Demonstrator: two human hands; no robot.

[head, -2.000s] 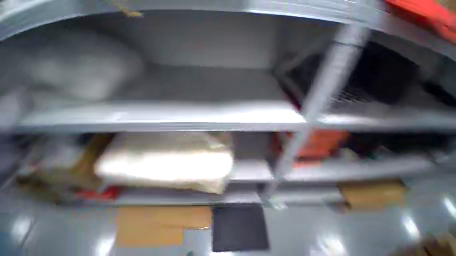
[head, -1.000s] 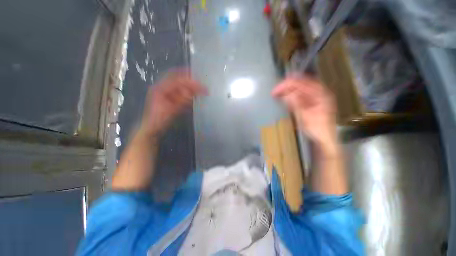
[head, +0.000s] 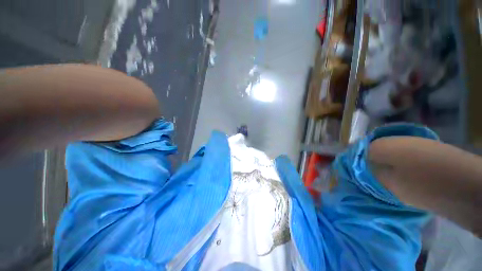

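Observation:
Both of my forearms are raised and run out of the picture, the left one at the left edge and the right one at the right edge. Neither hand is in view. My open blue shirt (head: pixel 185 196) with rolled sleeves and the white printed shirt (head: pixel 248 211) under it fill the lower middle. A small dark thing (head: pixel 242 130) shows just beyond my collar, too blurred to name.
A grey floor aisle (head: pixel 232 90) runs ahead, with a blue patch (head: pixel 261 28) on it. A grey wall with peeling white marks (head: pixel 140 53) is at left. Shelves with brown cartons (head: pixel 327 84) and a red thing (head: pixel 313 172) stand at right.
Both hands, seen blurred and empty in front of me a second ago, have gone out of the picture as my arms spread and rose. Before that, the view faced grey shelves.

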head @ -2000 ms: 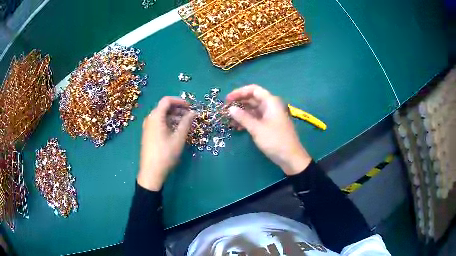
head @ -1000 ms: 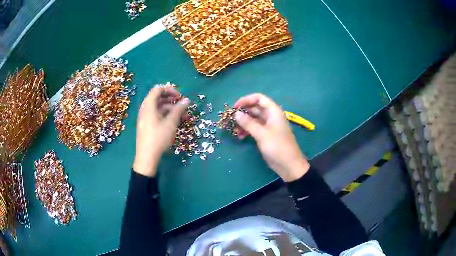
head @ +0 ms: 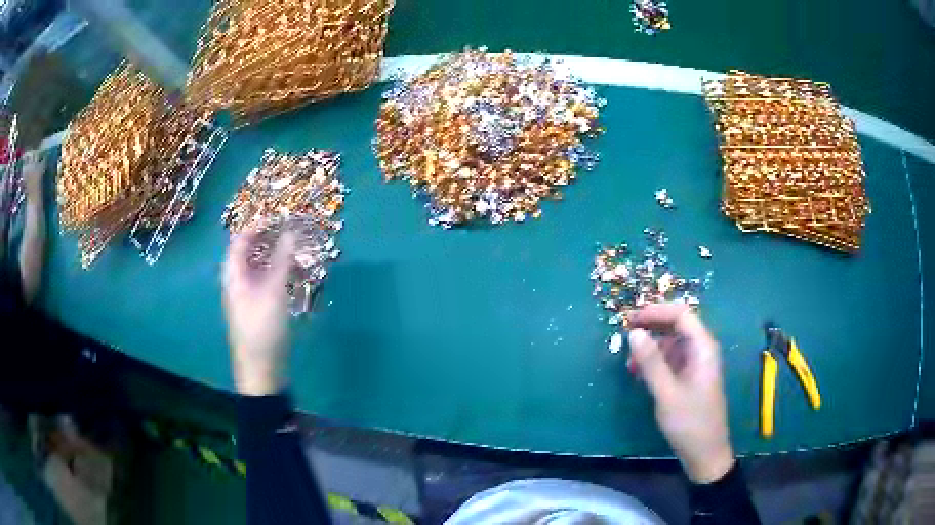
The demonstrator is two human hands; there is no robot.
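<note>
My left hand (head: 256, 308) is over the near edge of the small parts pile (head: 297, 190) at left. Its fingers are blurred, and I cannot tell if parts are in them. My right hand (head: 682, 379) is at the near edge of the loose cut parts (head: 625, 277) at right. Its fingers are curled with the tips at the parts; I cannot tell if it holds any. The yellow-handled nippers (head: 787, 374) lie on the table right of my right hand, handles spread towards me.
The large mixed parts pile (head: 482, 133) is at back centre. A gold frame stack (head: 789, 159) is at back right. Tangled gold frames (head: 292, 51) and more frames (head: 123, 154) are at left. A small cluster (head: 650, 14) lies far back. Another person's arm (head: 33, 226) shows at far left.
The view has turned left. My left hand has left the loose cut parts for the small pile. My right hand stays near the loose parts. The nippers now show whole.
</note>
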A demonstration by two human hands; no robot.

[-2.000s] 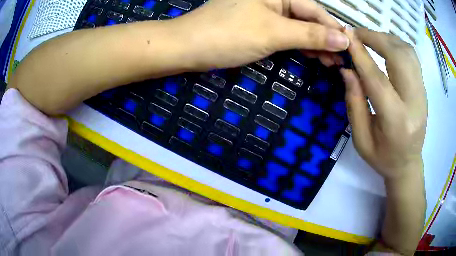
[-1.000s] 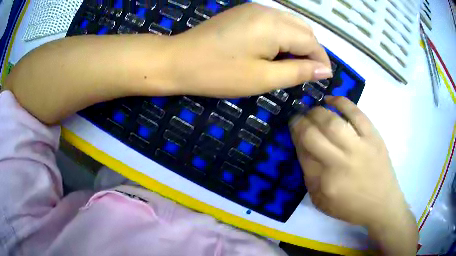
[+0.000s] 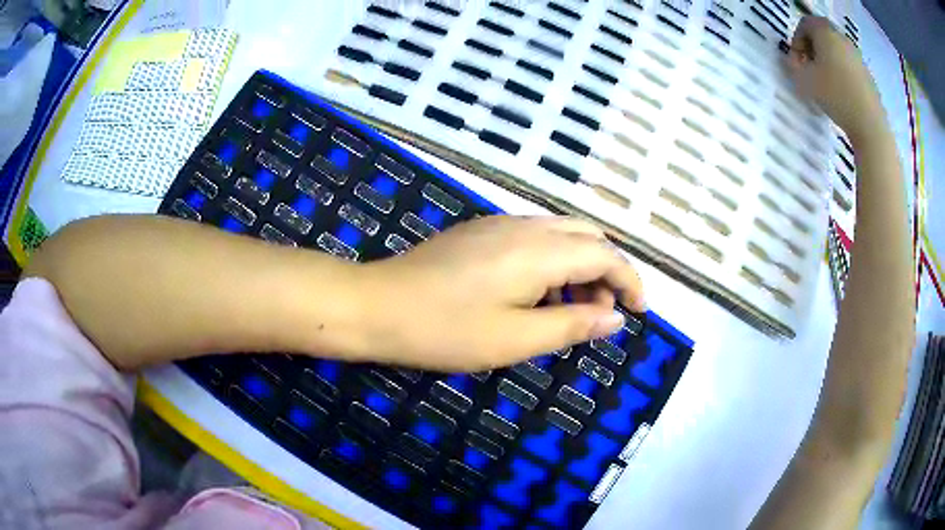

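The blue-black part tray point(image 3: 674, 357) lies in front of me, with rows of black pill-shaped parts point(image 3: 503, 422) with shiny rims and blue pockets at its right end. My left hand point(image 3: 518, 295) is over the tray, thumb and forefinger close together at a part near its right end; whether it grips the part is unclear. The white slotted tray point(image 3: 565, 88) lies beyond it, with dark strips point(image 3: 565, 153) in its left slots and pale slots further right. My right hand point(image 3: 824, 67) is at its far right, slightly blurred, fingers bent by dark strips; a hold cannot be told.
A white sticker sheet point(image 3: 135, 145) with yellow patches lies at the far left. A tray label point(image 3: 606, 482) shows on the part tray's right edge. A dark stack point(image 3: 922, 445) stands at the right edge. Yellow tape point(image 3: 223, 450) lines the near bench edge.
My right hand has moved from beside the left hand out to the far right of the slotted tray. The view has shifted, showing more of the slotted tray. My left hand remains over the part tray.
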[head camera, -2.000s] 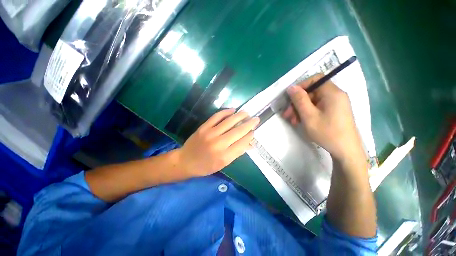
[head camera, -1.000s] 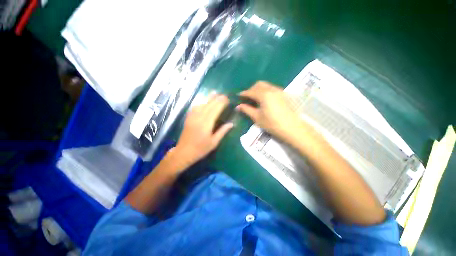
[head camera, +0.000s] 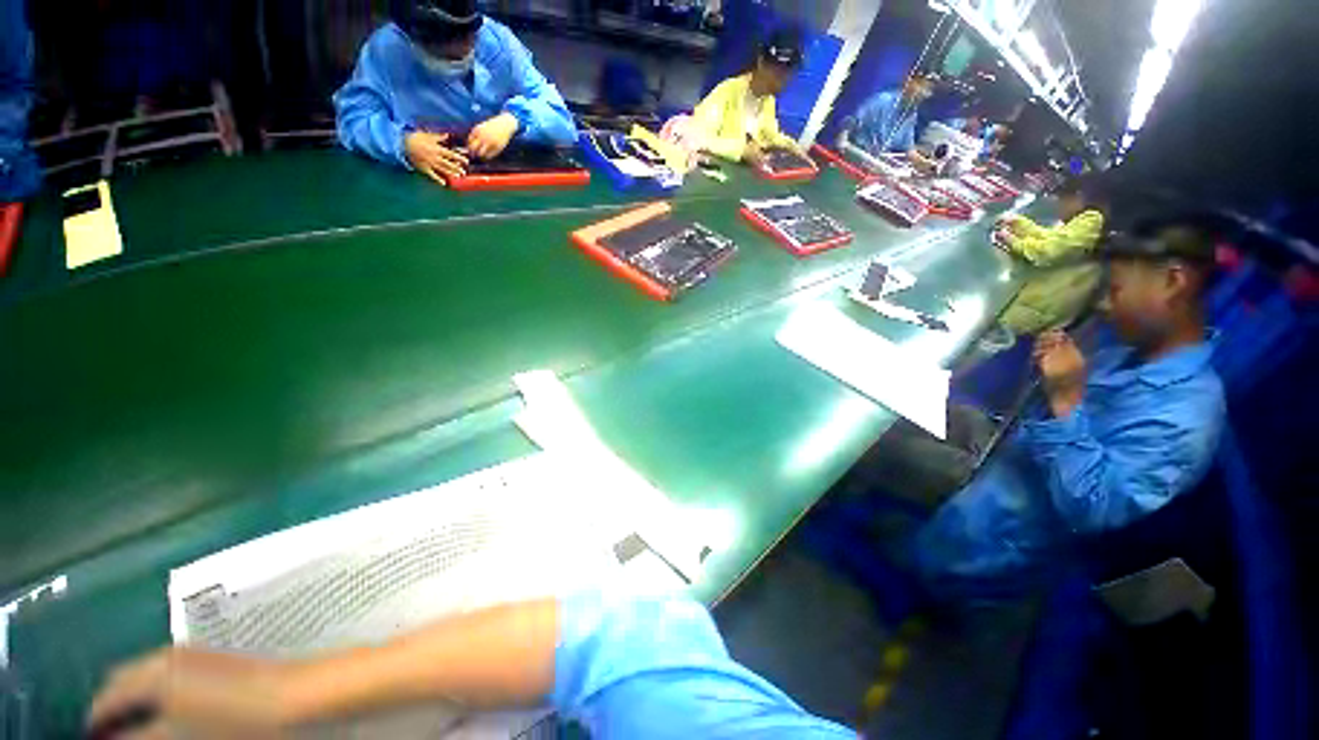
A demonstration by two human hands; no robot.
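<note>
The laptop bottom cover (head camera: 391,571), pale with curved rows of vent slots, lies at the lower left. It rests on a white protective sheet (head camera: 579,506). My right forearm crosses its near part. My right hand (head camera: 181,698) is blurred at the lower left, partly cut off by the bottom edge. A dark spot shows at its fingers; whether it is a held tool or part is unclear. My left hand is out of the picture. Pale release liner strips (head camera: 557,412) lie beyond the cover's right side.
Red trays with laptop bases (head camera: 673,257) stand along the green bench. A white sheet (head camera: 864,364) lies farther right. A yellow card (head camera: 90,227) is at the far left. Workers sit across the bench (head camera: 470,94) and close on the right (head camera: 1143,419).
The view has swung up and right, along the line. My left hand has left the picture. My right hand now shows at the lower left, and the bag and blue bin are out of view.
</note>
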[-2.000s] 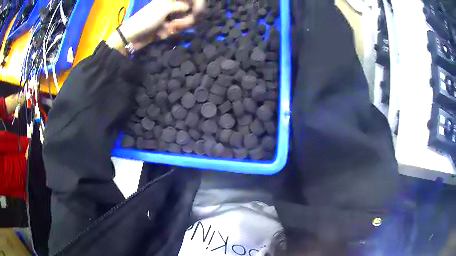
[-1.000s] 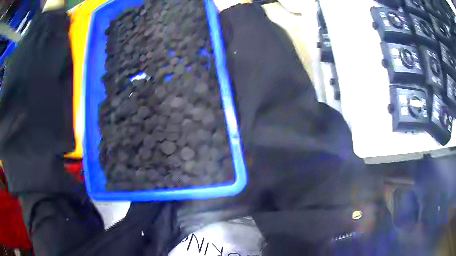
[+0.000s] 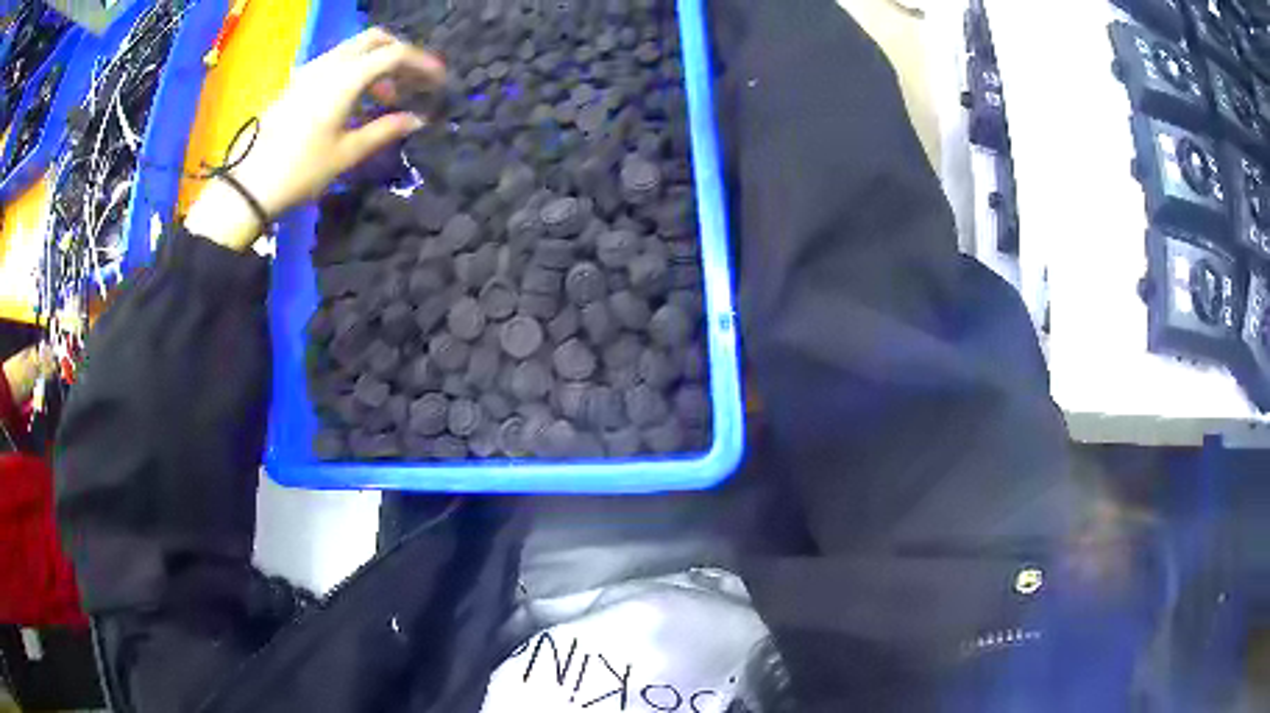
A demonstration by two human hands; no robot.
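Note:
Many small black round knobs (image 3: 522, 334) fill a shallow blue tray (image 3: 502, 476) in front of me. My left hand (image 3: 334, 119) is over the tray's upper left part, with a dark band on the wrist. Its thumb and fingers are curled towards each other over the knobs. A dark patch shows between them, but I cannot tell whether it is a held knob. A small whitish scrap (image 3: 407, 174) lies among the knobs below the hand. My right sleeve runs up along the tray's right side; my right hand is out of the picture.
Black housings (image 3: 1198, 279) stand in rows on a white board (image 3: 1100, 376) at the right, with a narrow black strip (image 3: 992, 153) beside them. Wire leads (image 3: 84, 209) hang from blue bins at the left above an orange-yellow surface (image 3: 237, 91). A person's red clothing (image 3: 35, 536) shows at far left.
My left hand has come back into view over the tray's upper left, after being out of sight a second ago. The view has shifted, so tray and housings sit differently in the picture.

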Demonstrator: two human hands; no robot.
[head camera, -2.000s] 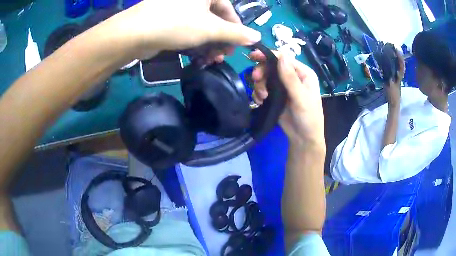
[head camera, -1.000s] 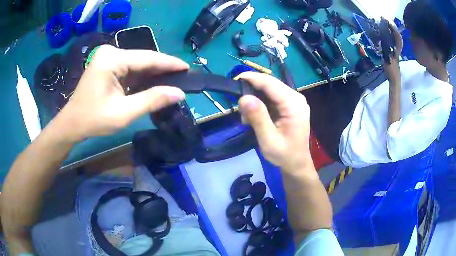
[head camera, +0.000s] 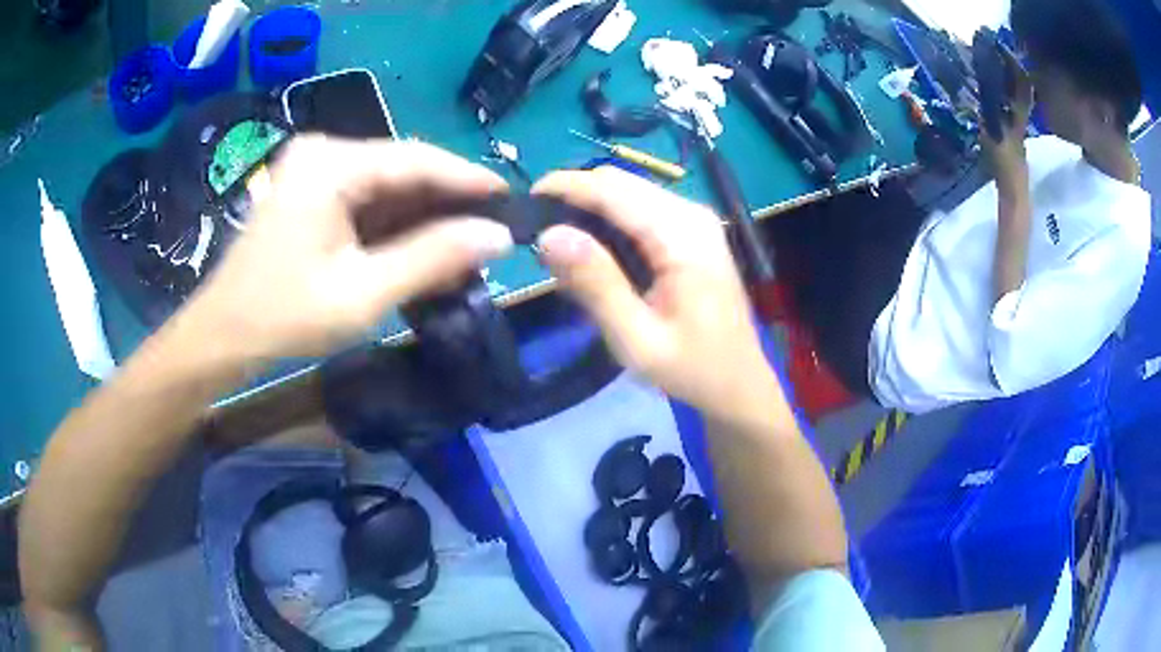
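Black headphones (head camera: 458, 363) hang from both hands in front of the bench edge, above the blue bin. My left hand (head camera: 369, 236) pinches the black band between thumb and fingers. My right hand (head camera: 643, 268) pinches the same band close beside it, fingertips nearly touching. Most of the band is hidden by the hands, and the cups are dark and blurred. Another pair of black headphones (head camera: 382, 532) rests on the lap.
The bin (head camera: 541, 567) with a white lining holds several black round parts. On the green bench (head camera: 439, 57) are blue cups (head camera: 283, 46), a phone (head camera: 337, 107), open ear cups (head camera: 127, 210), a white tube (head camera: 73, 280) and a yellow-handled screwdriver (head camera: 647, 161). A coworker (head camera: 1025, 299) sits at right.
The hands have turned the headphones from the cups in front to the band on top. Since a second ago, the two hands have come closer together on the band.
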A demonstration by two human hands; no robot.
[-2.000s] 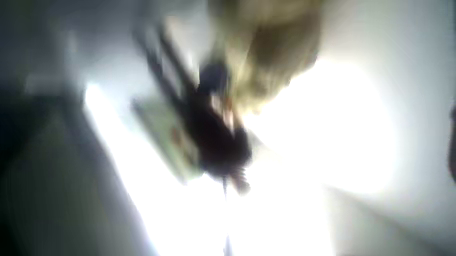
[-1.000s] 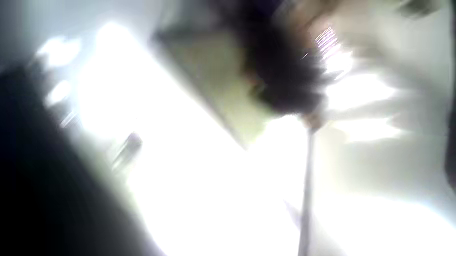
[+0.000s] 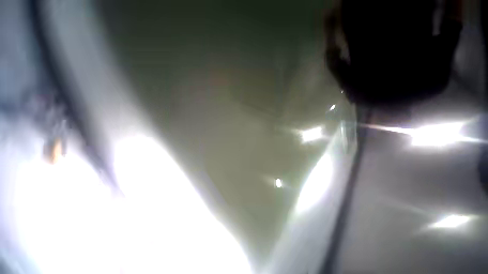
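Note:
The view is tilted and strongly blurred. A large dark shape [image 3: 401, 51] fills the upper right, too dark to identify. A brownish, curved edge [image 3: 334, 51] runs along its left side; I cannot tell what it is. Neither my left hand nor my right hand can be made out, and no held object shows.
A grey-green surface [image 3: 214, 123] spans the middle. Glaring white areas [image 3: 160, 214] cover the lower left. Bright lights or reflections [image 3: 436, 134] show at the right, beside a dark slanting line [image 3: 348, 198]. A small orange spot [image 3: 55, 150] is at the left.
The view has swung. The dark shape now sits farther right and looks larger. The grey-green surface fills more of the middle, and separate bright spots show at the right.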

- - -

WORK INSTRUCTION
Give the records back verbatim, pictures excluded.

TASK RESPONSE
Demonstrator: two human hands; no robot.

[head, -2.000s] 
[head, -1.000s] 
[head, +0.000s] 

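Observation:
Both of my forearms are raised and run out of the picture, the left one at the left edge and the right one at the right edge. Neither hand is in view. My open blue shirt (head: pixel 185 196) with rolled sleeves and the white printed shirt (head: pixel 248 211) under it fill the lower middle. A small dark thing (head: pixel 242 130) shows just beyond my collar, too blurred to name.
A grey floor aisle (head: pixel 232 90) runs ahead, with a blue patch (head: pixel 261 28) on it. A grey wall with peeling white marks (head: pixel 140 53) is at left. Shelves with brown cartons (head: pixel 327 84) and a red thing (head: pixel 313 172) stand at right.
Both hands, seen blurred and empty in front of me a second ago, have gone out of the picture as my arms spread and rose. Before that, the view faced grey shelves.
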
head @ -2000 ms: 
head @ -1000 ms: 
head @ +0 ms: 
The demonstrator is two human hands; there is no robot.
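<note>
My left hand (head: 256, 308) is over the near edge of the small parts pile (head: 297, 190) at left. Its fingers are blurred, and I cannot tell if parts are in them. My right hand (head: 682, 379) is at the near edge of the loose cut parts (head: 625, 277) at right. Its fingers are curled with the tips at the parts; I cannot tell if it holds any. The yellow-handled nippers (head: 787, 374) lie on the table right of my right hand, handles spread towards me.
The large mixed parts pile (head: 482, 133) is at back centre. A gold frame stack (head: 789, 159) is at back right. Tangled gold frames (head: 292, 51) and more frames (head: 123, 154) are at left. A small cluster (head: 650, 14) lies far back. Another person's arm (head: 33, 226) shows at far left.
The view has turned left. My left hand has left the loose cut parts for the small pile. My right hand stays near the loose parts. The nippers now show whole.
</note>
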A demonstration by two human hands; no robot.

[-2.000s] 
[-1.000s] 
[+0.000s] 

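The blue-black part tray point(image 3: 674, 357) lies in front of me, with rows of black pill-shaped parts point(image 3: 503, 422) with shiny rims and blue pockets at its right end. My left hand point(image 3: 518, 295) is over the tray, thumb and forefinger close together at a part near its right end; whether it grips the part is unclear. The white slotted tray point(image 3: 565, 88) lies beyond it, with dark strips point(image 3: 565, 153) in its left slots and pale slots further right. My right hand point(image 3: 824, 67) is at its far right, slightly blurred, fingers bent by dark strips; a hold cannot be told.
A white sticker sheet point(image 3: 135, 145) with yellow patches lies at the far left. A tray label point(image 3: 606, 482) shows on the part tray's right edge. A dark stack point(image 3: 922, 445) stands at the right edge. Yellow tape point(image 3: 223, 450) lines the near bench edge.
My right hand has moved from beside the left hand out to the far right of the slotted tray. The view has shifted, showing more of the slotted tray. My left hand remains over the part tray.
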[head camera, -2.000s] 
[head camera, -1.000s] 
[head camera, +0.000s] 
A demonstration by two human hands; no robot.
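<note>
The laptop bottom cover (head camera: 391,571), pale with curved rows of vent slots, lies at the lower left. It rests on a white protective sheet (head camera: 579,506). My right forearm crosses its near part. My right hand (head camera: 181,698) is blurred at the lower left, partly cut off by the bottom edge. A dark spot shows at its fingers; whether it is a held tool or part is unclear. My left hand is out of the picture. Pale release liner strips (head camera: 557,412) lie beyond the cover's right side.
Red trays with laptop bases (head camera: 673,257) stand along the green bench. A white sheet (head camera: 864,364) lies farther right. A yellow card (head camera: 90,227) is at the far left. Workers sit across the bench (head camera: 470,94) and close on the right (head camera: 1143,419).
The view has swung up and right, along the line. My left hand has left the picture. My right hand now shows at the lower left, and the bag and blue bin are out of view.
</note>
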[-2.000s] 
[-1.000s] 
[+0.000s] 
A demonstration by two human hands; no robot.
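Note:
Many small black round knobs (image 3: 522, 334) fill a shallow blue tray (image 3: 502, 476) in front of me. My left hand (image 3: 334, 119) is over the tray's upper left part, with a dark band on the wrist. Its thumb and fingers are curled towards each other over the knobs. A dark patch shows between them, but I cannot tell whether it is a held knob. A small whitish scrap (image 3: 407, 174) lies among the knobs below the hand. My right sleeve runs up along the tray's right side; my right hand is out of the picture.
Black housings (image 3: 1198, 279) stand in rows on a white board (image 3: 1100, 376) at the right, with a narrow black strip (image 3: 992, 153) beside them. Wire leads (image 3: 84, 209) hang from blue bins at the left above an orange-yellow surface (image 3: 237, 91). A person's red clothing (image 3: 35, 536) shows at far left.
My left hand has come back into view over the tray's upper left, after being out of sight a second ago. The view has shifted, so tray and housings sit differently in the picture.
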
Demonstrator: two human hands; no robot.
[head camera, -2.000s] 
[head camera, -1.000s] 
[head camera, +0.000s] 
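Black headphones (head camera: 458, 363) hang from both hands in front of the bench edge, above the blue bin. My left hand (head camera: 369, 236) pinches the black band between thumb and fingers. My right hand (head camera: 643, 268) pinches the same band close beside it, fingertips nearly touching. Most of the band is hidden by the hands, and the cups are dark and blurred. Another pair of black headphones (head camera: 382, 532) rests on the lap.
The bin (head camera: 541, 567) with a white lining holds several black round parts. On the green bench (head camera: 439, 57) are blue cups (head camera: 283, 46), a phone (head camera: 337, 107), open ear cups (head camera: 127, 210), a white tube (head camera: 73, 280) and a yellow-handled screwdriver (head camera: 647, 161). A coworker (head camera: 1025, 299) sits at right.
The hands have turned the headphones from the cups in front to the band on top. Since a second ago, the two hands have come closer together on the band.
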A demonstration by two human hands; no robot.
[-2.000s] 
[-1.000s] 
[+0.000s] 
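Note:
The view is tilted and strongly blurred. A large dark shape [image 3: 401, 51] fills the upper right, too dark to identify. A brownish, curved edge [image 3: 334, 51] runs along its left side; I cannot tell what it is. Neither my left hand nor my right hand can be made out, and no held object shows.
A grey-green surface [image 3: 214, 123] spans the middle. Glaring white areas [image 3: 160, 214] cover the lower left. Bright lights or reflections [image 3: 436, 134] show at the right, beside a dark slanting line [image 3: 348, 198]. A small orange spot [image 3: 55, 150] is at the left.
The view has swung. The dark shape now sits farther right and looks larger. The grey-green surface fills more of the middle, and separate bright spots show at the right.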

Nothing more belongs to this answer.